■ What to produce
Find "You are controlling" in the entries below; copy that line through the last, exactly, with no pictures.

Stored data entries

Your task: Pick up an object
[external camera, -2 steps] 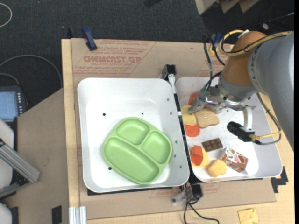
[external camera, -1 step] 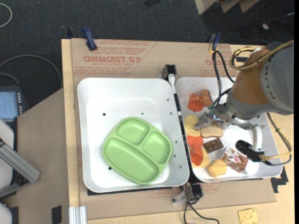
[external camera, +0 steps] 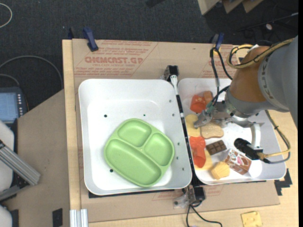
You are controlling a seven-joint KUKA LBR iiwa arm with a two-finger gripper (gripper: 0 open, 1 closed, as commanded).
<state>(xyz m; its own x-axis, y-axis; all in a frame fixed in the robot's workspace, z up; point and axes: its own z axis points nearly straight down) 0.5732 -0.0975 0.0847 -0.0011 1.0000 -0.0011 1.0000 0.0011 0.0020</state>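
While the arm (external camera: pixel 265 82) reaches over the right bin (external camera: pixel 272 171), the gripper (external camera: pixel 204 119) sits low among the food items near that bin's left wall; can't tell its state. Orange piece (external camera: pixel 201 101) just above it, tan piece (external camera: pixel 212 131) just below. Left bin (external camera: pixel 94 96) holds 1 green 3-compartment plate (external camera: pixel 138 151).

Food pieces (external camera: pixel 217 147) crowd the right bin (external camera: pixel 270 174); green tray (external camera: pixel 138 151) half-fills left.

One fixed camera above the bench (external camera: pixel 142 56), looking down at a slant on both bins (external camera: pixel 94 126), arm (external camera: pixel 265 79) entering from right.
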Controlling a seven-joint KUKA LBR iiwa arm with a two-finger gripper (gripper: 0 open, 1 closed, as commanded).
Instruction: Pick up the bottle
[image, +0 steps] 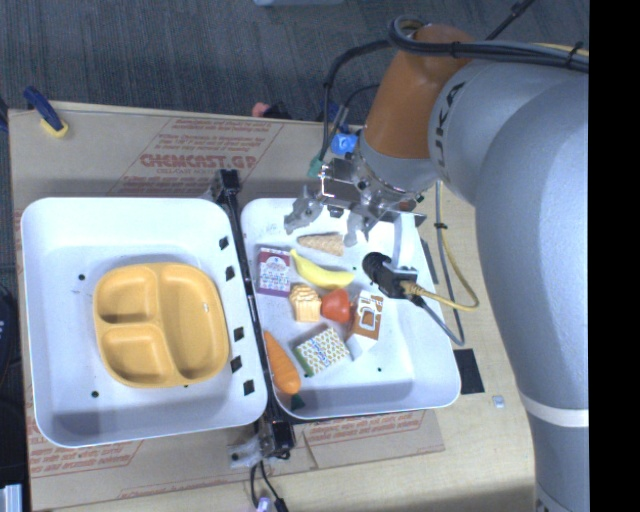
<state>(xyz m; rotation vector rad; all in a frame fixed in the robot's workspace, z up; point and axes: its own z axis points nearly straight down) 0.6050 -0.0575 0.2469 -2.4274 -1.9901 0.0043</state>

■ Written answer
You are controlling a seven-joint KUKA LBR iiwa arm with a two-finger gripper (gripper: 0 open, 1 closed, as commanded).
<state>(xyz m; its own x-axis, y-axis; all in a frame fixed in the robot's workspace, z up; point and axes: its own z axis points nearly straight down) 0.5732 -0.0975 0.0847 -0.0011 1.0000 -0.0011 1.0000 0.0011 0.0020</state>
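While the arm (external camera: pixel 265 82) reaches over the right bin (external camera: pixel 272 171), the gripper (external camera: pixel 204 119) sits low among the food items near that bin's left wall; can't tell its state. Orange piece (external camera: pixel 201 101) just above it, tan piece (external camera: pixel 212 131) just below. Left bin (external camera: pixel 94 96) holds 1 green 3-compartment plate (external camera: pixel 138 151).

Food pieces (external camera: pixel 217 147) crowd the right bin (external camera: pixel 270 174); green tray (external camera: pixel 138 151) half-fills left.

One fixed camera above the bench (external camera: pixel 142 56), looking down at a slant on both bins (external camera: pixel 94 126), arm (external camera: pixel 265 79) entering from right.
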Controlling a seven-joint KUKA LBR iiwa arm with a two-finger gripper (gripper: 0 open, 1 closed, as commanded).
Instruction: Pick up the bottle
[image, +0 steps] 
<state>(xyz m; rotation vector rad; all in a frame fixed in the robot's workspace, z up; point and axes: its own z axis points nearly straight down) 0.6050 -0.0575 0.2469 -2.4274 -1.9901 0.0043</state>

What the exercise required is now complete.